Complete step-by-step answer:
So, electric field produced by the semi-circular wire which is having linear charge density +λ =${\vec E_1} = K\dfrac{{\sqrt 2 \lambda }}{R}\hat i$
And the electric field produced by the semi-circular wire which is having linear charge density -λ= ${\vec E_1} = K\dfrac{{\sqrt 2 ( - \lambda )}}{R}\hat i$
Now we will calculate the and the electric field produced by the semi-circular arc which is having linear charge density +λ= ${\vec E_3} = \int\limits_0^{\dfrac{\pi }{2}} {2d{E_1}\sin \theta \hat j} $
$ \Rightarrow {\vec E_3} = 2\int\limits_0^{\dfrac{\pi }{2}} {K\dfrac{{\sqrt 2 \lambda }}{R}d\theta \sin \theta \hat j} $
$ \Rightarrow {\vec E_3} = \dfrac{{2\sqrt 2 K\lambda }}{R}\int\limits_0^{\dfrac{\pi }{2}} {\sin \theta d\theta \hat j} $
$ \Rightarrow {\vec E_3} = \dfrac{{2\sqrt 2 K\lambda }}{R}\left[ { - \cos \theta } \right]_0^{\dfrac{\pi }{2}}\hat j$
$ \Rightarrow {\vec E_3} = \dfrac{{2\sqrt 2 K\lambda }}{R}\left[ {( - \cos \dfrac{\pi }{2}) - ( - \cos 0)} \right]\hat j$
$ \Rightarrow {\vec E_3} = \dfrac{{2\sqrt 2 K\lambda }}{R}\hat j$
Thus, we have also found the electric field produced by the semi-circular arc.
So now the equivalent electric field at the point O is = $\vec E = {\vec E_1} - {\vec E_2} + {\vec E_3}$
So now substituting the values of all the three electric fields in the above equation, we get
$\vec E = K\dfrac{{\sqrt 2 \lambda }}{R}\hat i + K\dfrac{{\sqrt 2 ( - \lambda )}}{R}\hat i + \dfrac{{2\sqrt 2 K\lambda }}{R}\hat j$
$\vec E = K\dfrac{{\sqrt 2 \lambda }}{R}\hat i - K\dfrac{{\sqrt 2 \lambda }}{R}\hat i + \dfrac{{2\sqrt 2 K\lambda }}{R}\hat j$
$ \Rightarrow \vec E = \dfrac{{2\sqrt 2 K\lambda }}{R}\hat j$
Hence the electric field at the point O is $\dfrac{{2\sqrt 2 K\lambda }}{R}\hat j$, which is in the positive Y-direction.
And the magnitude of the field= $\left| {\vec E} \right| = \dfrac{{2\sqrt 2 K\lambda }}{R}$
So, option (C) is the correct answer.

Note: Here we have seen that the electric field at the centre of the semicircular arc is having some value.

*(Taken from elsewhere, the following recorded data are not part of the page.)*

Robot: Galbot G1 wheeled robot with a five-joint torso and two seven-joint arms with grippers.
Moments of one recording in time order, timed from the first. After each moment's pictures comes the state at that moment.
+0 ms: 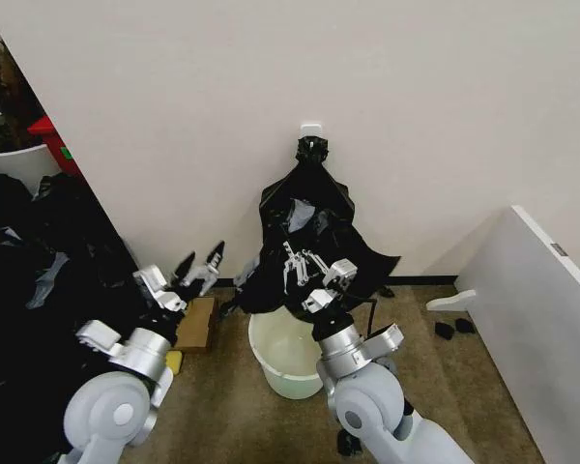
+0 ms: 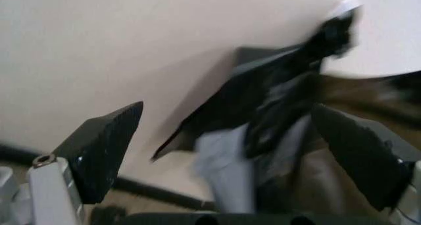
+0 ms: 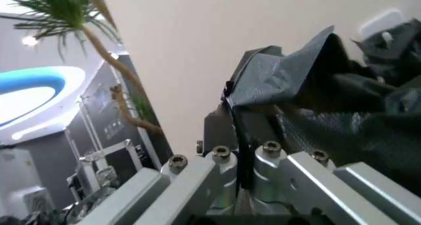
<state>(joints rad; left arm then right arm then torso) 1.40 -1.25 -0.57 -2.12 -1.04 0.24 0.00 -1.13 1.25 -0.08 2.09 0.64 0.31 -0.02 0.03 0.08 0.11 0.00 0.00</state>
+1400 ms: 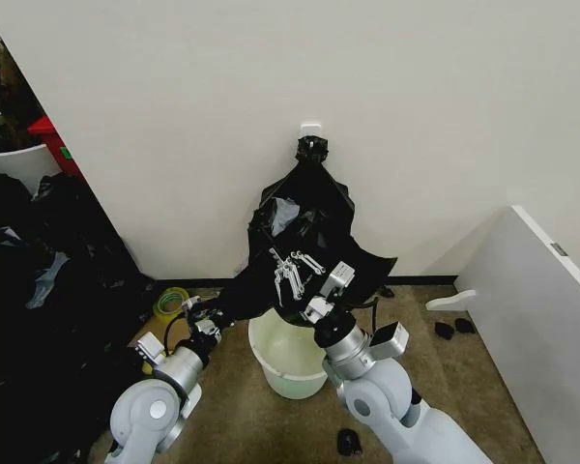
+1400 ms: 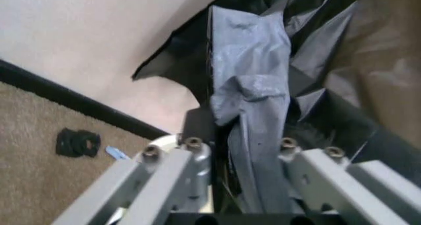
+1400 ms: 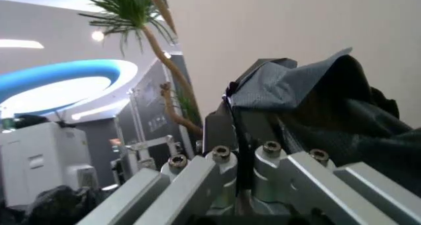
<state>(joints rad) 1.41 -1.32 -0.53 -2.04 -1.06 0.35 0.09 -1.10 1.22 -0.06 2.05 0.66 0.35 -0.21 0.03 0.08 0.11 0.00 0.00</state>
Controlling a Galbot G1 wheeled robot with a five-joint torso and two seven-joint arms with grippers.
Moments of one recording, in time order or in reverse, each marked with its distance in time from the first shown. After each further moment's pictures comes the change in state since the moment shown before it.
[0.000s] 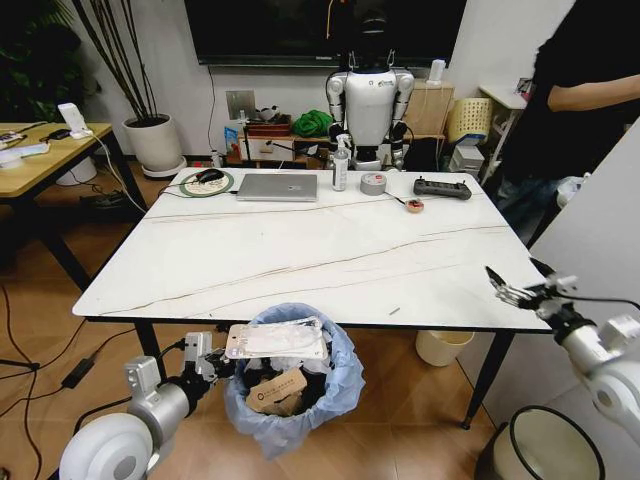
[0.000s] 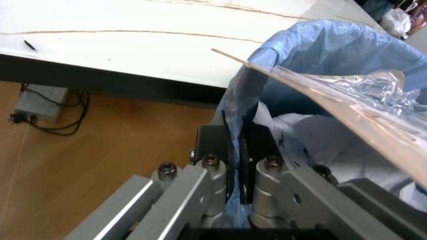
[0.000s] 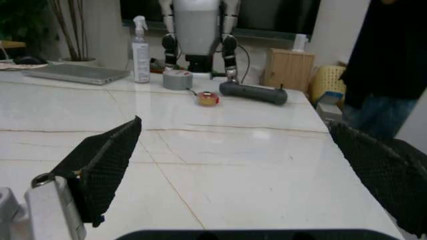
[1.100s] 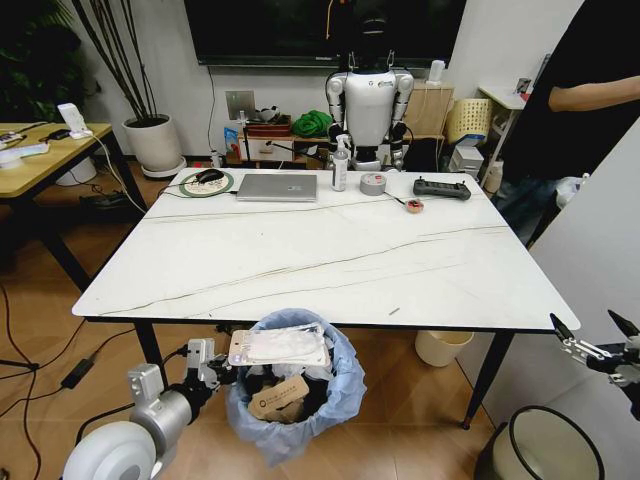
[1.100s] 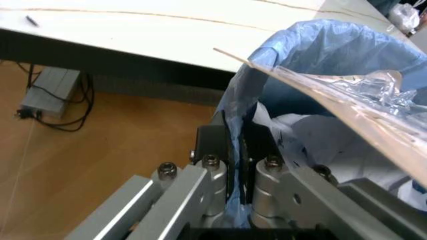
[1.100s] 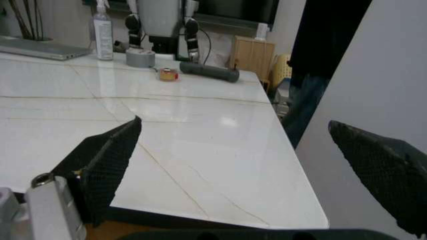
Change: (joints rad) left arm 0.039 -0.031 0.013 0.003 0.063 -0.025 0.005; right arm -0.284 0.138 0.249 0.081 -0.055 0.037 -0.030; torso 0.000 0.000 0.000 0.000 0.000
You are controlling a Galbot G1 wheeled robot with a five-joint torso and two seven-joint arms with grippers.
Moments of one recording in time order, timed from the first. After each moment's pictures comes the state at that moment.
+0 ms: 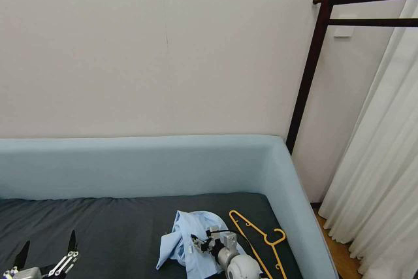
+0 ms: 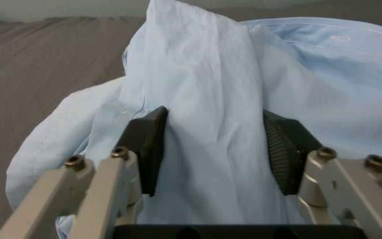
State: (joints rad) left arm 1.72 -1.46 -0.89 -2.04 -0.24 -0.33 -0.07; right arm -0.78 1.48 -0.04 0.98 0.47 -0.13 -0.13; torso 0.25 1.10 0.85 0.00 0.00
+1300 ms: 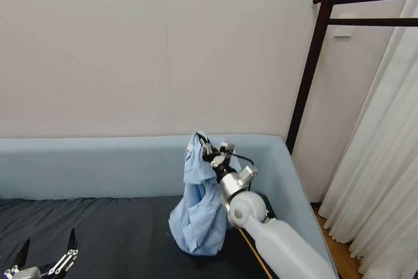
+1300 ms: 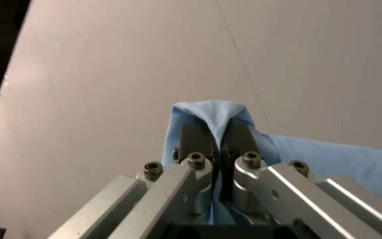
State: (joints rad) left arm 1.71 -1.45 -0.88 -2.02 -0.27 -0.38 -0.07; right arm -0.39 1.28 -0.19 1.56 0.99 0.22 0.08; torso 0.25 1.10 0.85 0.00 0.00
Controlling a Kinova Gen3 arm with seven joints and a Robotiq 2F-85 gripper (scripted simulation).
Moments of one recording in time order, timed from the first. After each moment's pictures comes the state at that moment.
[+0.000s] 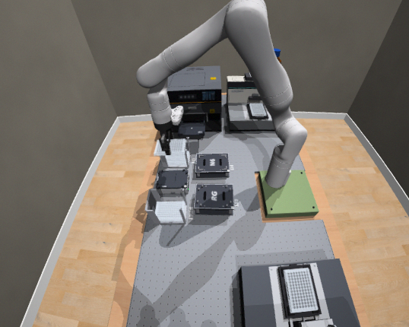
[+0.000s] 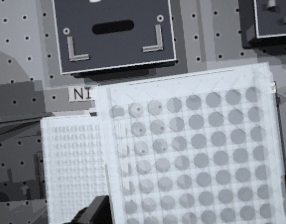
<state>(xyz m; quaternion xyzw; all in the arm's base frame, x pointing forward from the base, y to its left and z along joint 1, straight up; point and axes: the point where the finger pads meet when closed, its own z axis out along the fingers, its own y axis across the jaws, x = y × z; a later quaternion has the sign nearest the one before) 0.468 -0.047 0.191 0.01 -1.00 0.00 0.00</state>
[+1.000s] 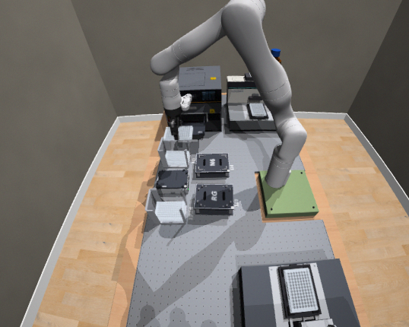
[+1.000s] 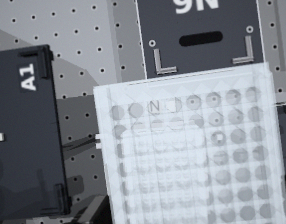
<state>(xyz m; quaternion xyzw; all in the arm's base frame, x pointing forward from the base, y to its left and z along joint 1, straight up) 0.443 -0.136 0.192 0.00 -1.00 0.00 0.00</state>
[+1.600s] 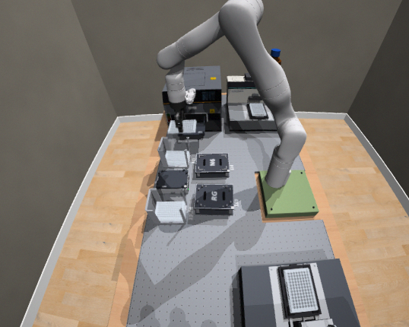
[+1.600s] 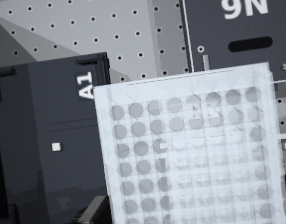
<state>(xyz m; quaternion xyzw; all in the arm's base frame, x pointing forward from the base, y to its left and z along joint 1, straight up) 0.430 -0.184 0.192 0.00 -1.00 0.00 0.00</state>
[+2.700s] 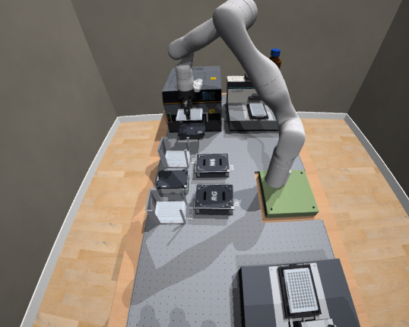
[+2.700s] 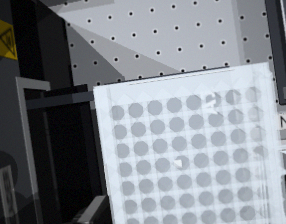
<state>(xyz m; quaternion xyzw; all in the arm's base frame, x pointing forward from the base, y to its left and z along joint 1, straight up) 0.403 -0.280 0.193 -0.01 -1.00 0.00 0.00</state>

So, from this discussion we can have some more interesting results. One of them is that we can guess the result for the full circular ring of the wire. So when the semi-circular ring is having some value of the electric field then in the full circular ring the half of the hang will have the same value of the electric field and remaining semi-circular ring will also have the same magnitude of the electric field , but the direction of the electric fields of two halves of the circular ring will be opposite. Hence the resultant electric field at the centre of a circular ring will be zero.